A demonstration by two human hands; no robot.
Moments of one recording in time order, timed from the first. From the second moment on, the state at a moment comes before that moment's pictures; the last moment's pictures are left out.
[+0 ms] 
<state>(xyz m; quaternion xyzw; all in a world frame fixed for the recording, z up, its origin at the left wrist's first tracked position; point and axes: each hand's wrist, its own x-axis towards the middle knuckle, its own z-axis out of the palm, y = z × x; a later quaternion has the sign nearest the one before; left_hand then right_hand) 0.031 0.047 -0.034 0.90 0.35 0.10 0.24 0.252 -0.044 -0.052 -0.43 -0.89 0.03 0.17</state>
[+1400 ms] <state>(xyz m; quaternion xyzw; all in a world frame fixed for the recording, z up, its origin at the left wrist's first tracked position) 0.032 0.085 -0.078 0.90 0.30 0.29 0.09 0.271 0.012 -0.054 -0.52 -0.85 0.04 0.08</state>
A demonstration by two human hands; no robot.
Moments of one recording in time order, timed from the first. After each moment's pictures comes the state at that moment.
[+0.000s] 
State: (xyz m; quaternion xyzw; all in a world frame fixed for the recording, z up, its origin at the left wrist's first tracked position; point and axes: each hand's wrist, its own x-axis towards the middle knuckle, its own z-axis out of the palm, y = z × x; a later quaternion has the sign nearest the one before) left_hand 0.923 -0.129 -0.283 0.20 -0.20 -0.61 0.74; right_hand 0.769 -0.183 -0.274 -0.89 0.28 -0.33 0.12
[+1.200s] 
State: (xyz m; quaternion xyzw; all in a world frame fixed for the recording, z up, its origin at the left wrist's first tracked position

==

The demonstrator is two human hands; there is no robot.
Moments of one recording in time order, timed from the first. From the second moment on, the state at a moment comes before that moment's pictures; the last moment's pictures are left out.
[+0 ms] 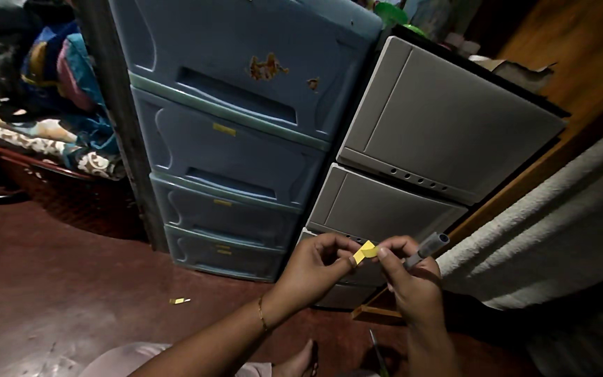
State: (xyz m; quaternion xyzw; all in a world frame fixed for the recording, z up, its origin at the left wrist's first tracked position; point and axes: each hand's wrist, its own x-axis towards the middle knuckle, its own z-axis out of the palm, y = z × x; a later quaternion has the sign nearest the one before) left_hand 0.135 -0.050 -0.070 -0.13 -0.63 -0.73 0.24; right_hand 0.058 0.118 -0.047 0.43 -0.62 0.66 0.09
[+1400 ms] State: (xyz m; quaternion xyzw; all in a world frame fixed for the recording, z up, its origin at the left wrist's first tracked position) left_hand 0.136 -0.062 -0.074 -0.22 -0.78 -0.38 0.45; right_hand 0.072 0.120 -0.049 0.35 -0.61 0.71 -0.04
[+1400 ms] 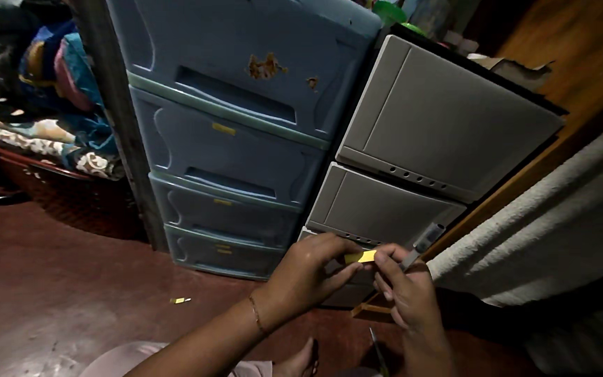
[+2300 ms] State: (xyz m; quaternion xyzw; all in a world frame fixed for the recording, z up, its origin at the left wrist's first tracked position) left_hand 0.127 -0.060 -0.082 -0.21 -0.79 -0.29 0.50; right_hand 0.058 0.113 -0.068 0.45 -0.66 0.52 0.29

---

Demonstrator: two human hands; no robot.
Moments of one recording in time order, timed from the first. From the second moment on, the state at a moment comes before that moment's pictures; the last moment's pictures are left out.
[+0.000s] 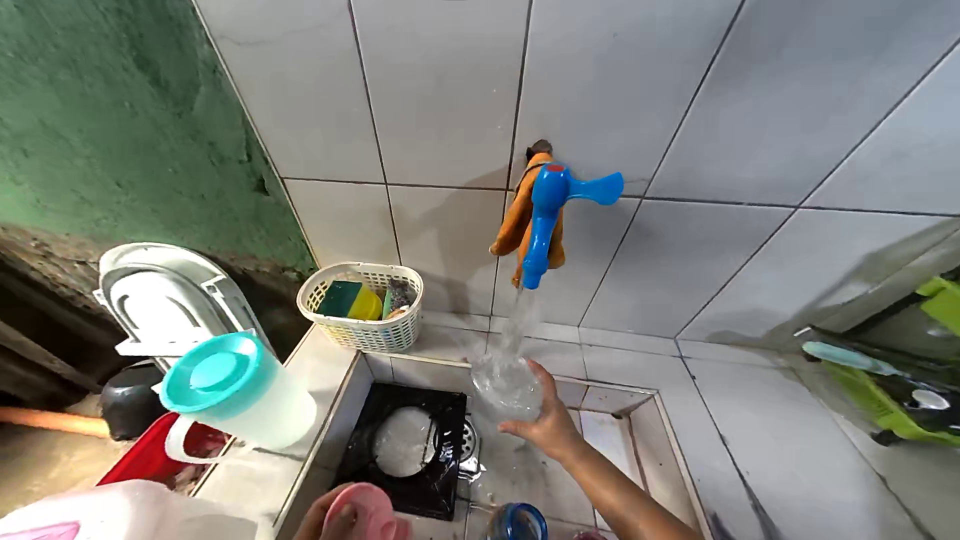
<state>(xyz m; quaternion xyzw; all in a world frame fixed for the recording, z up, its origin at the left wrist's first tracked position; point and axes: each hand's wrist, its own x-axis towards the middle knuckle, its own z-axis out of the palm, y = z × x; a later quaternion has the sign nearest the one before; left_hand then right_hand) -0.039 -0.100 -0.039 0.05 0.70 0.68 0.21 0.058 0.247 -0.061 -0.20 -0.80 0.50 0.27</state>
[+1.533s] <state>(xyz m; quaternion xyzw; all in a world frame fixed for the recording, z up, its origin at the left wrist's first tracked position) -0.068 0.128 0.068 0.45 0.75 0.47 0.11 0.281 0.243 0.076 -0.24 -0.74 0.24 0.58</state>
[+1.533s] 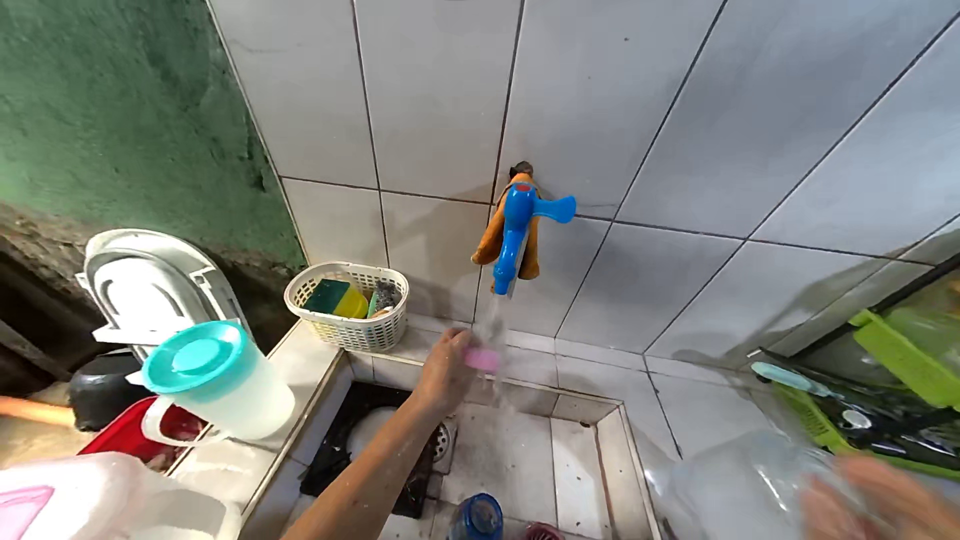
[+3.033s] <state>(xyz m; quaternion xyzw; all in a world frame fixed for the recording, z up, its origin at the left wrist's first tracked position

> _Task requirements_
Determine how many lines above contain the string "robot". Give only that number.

> _Exercise solution_
4